(Beginning of RECORDED INFORMATION)

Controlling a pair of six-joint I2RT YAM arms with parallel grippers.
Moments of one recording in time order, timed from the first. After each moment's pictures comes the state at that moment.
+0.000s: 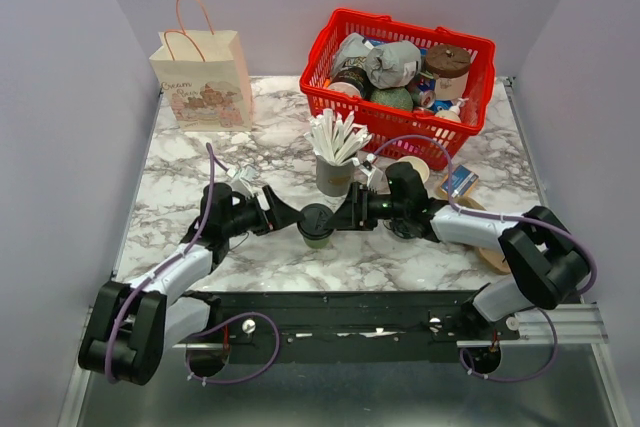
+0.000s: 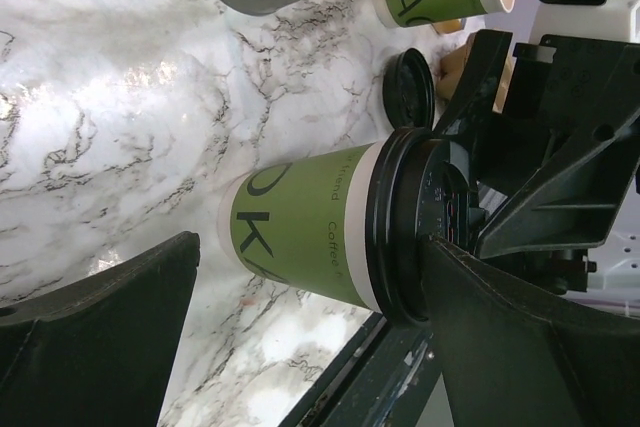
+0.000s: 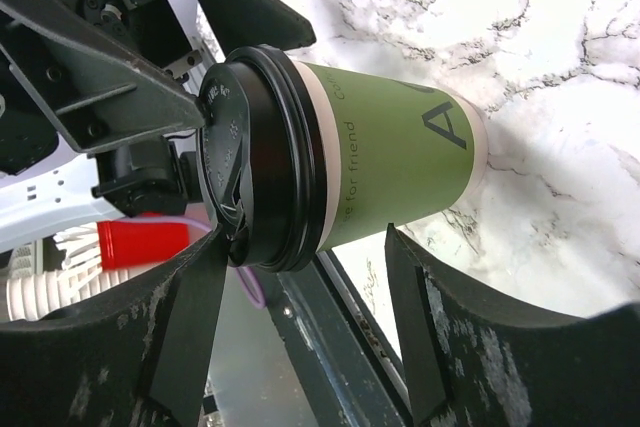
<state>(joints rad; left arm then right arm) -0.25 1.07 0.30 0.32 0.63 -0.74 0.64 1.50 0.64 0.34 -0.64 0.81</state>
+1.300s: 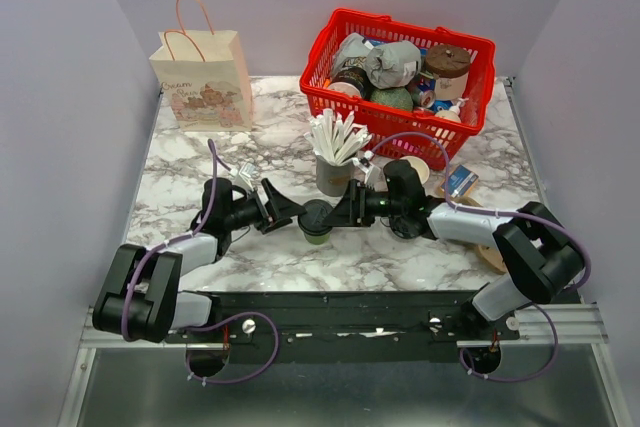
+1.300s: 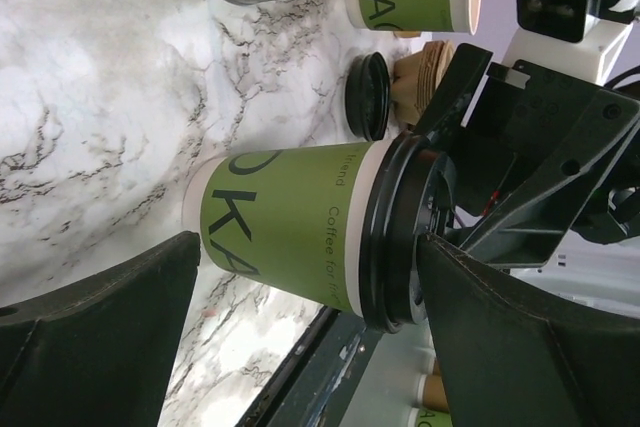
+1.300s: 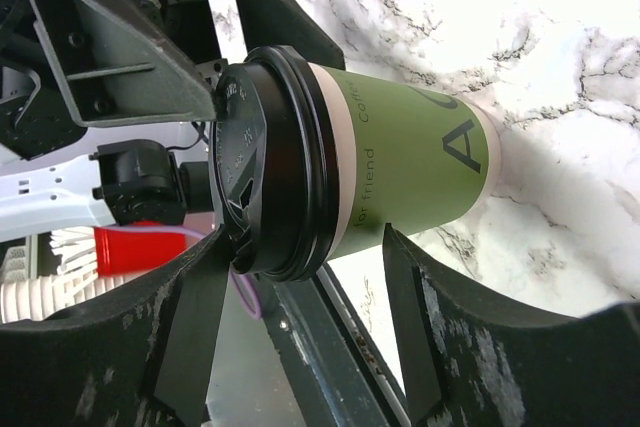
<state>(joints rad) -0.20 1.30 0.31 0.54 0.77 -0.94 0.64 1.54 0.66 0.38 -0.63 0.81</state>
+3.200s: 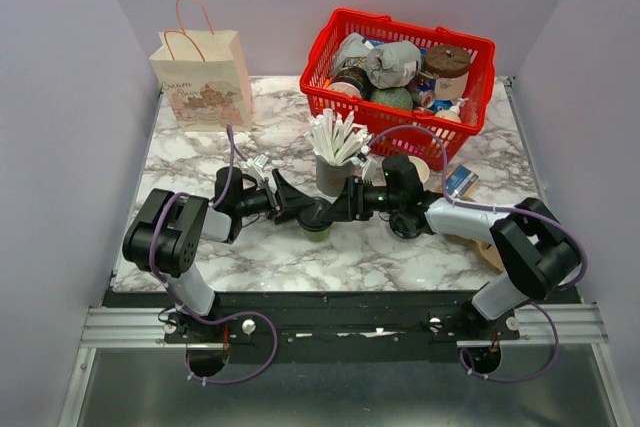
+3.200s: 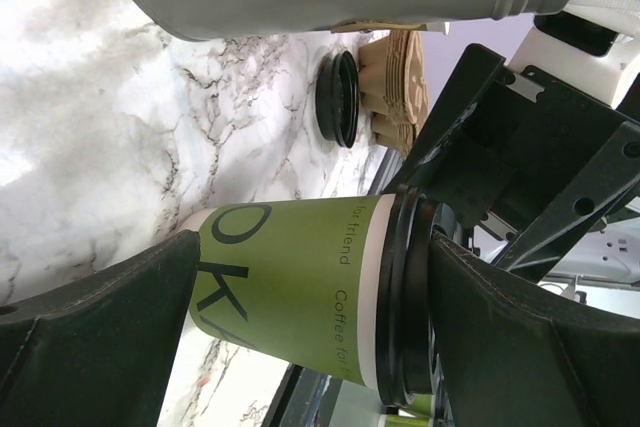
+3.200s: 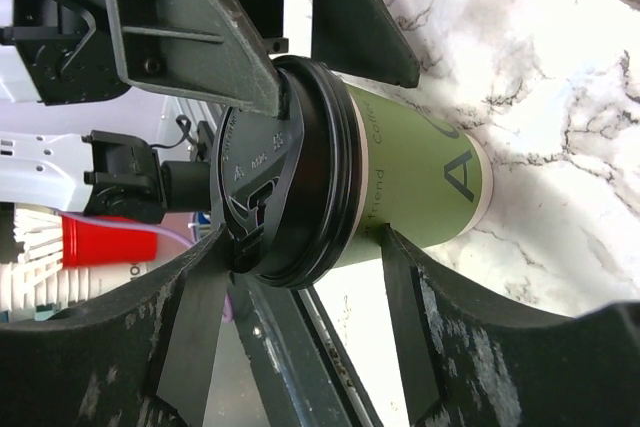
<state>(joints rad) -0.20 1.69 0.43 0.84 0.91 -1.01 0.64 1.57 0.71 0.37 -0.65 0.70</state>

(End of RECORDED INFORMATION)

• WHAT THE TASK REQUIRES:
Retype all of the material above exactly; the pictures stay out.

• ANSWER BOX:
Controlling a pair of six-joint I2RT YAM arms with parallel grippers.
Moments of one recording in time order, timed from the first. After each moment's pictures comes the state at that moment.
+0.000s: 
+0.000s: 
+0.000s: 
<state>(joints rad; left arm then right arm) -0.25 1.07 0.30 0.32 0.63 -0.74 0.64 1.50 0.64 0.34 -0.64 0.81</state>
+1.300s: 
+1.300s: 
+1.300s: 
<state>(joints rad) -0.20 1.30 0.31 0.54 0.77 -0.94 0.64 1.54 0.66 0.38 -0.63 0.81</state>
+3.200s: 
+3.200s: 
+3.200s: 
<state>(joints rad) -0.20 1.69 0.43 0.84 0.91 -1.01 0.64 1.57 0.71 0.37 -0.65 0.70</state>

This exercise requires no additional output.